Task statement: Every line of the material below should be copied exactly.

Recorded information:
------------------------------------

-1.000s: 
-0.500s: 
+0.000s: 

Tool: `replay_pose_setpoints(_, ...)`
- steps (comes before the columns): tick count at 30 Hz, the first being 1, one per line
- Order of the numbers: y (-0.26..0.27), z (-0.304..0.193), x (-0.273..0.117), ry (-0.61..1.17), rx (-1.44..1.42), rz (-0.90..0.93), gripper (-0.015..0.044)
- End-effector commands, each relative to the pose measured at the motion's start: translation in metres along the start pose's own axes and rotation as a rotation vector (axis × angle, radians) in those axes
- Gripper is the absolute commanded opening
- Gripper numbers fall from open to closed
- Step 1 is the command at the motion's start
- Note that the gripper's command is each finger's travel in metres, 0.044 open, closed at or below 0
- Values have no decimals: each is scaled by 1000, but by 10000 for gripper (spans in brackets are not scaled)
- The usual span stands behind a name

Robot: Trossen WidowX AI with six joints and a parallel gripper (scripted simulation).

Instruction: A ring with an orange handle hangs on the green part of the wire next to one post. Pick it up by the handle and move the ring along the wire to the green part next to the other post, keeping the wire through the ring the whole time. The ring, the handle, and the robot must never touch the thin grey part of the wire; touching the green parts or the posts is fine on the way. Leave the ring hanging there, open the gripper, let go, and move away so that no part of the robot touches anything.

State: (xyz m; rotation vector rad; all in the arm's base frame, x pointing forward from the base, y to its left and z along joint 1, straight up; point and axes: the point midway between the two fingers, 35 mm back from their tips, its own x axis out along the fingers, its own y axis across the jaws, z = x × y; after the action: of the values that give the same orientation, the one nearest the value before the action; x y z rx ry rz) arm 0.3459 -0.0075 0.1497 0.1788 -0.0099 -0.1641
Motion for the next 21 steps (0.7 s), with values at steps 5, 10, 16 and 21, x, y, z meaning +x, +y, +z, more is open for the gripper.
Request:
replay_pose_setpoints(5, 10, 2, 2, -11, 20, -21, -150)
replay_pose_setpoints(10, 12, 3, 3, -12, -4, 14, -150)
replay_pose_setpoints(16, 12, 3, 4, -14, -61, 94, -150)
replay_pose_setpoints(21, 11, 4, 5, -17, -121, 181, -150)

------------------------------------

Solution to this task:
-1.000s: 
-0.500s: 
+0.000s: 

Tool: `replay_pose_setpoints(_, ...)`
- steps (comes before the columns): tick count at 30 Hz, the first being 1, one per line
- Order of the numbers: y (-0.26..0.27), z (-0.304..0.193), x (-0.273..0.117), ry (-0.61..1.17), rx (-1.44..1.42), rz (-0.90..0.93), gripper (-0.015..0.044)
- End-effector commands, each relative to the pose measured at the motion's start: translation in metres along the start pose's own axes and rotation as a rotation vector (axis × angle, radians) in those axes
- Gripper is the absolute commanded opening
- Gripper numbers fall from open to closed
- Step 1 is the command at the motion's start
- Note that the gripper's command is each finger's travel in metres, 0.044 open, closed at or below 0
- Values have no decimals: each is scaled by 1000, but by 10000 for gripper (spans in brackets are not scaled)
- The usual span stands behind a name

Robot: Trossen WidowX AI with six joints and a parallel gripper (scripted simulation).

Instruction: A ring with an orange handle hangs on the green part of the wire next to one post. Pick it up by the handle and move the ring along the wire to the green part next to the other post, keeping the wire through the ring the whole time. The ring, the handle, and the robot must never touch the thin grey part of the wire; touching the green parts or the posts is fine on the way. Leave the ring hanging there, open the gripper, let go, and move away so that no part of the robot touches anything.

State: (xyz m; rotation vector rad; all in the arm's base frame, x pointing forward from the base, y to its left and z along joint 1, straight up; point and axes: the point midway between the two fingers, 35 mm back from their tips, its own x axis out along the fingers, its own y axis across the jaws, z = x × y; after the action: of the values that give the same orientation, the one nearest the value before the action; x y z rx ry rz) arm 0.3459 -0.0075 0.1497 0.1788 -0.0099 -0.1641
Motion for the next 21 steps (0.7 s), with values at steps 5, 10, 16 and 21, x, y, z meaning +x, +y, +z, more is open for the gripper.
Request:
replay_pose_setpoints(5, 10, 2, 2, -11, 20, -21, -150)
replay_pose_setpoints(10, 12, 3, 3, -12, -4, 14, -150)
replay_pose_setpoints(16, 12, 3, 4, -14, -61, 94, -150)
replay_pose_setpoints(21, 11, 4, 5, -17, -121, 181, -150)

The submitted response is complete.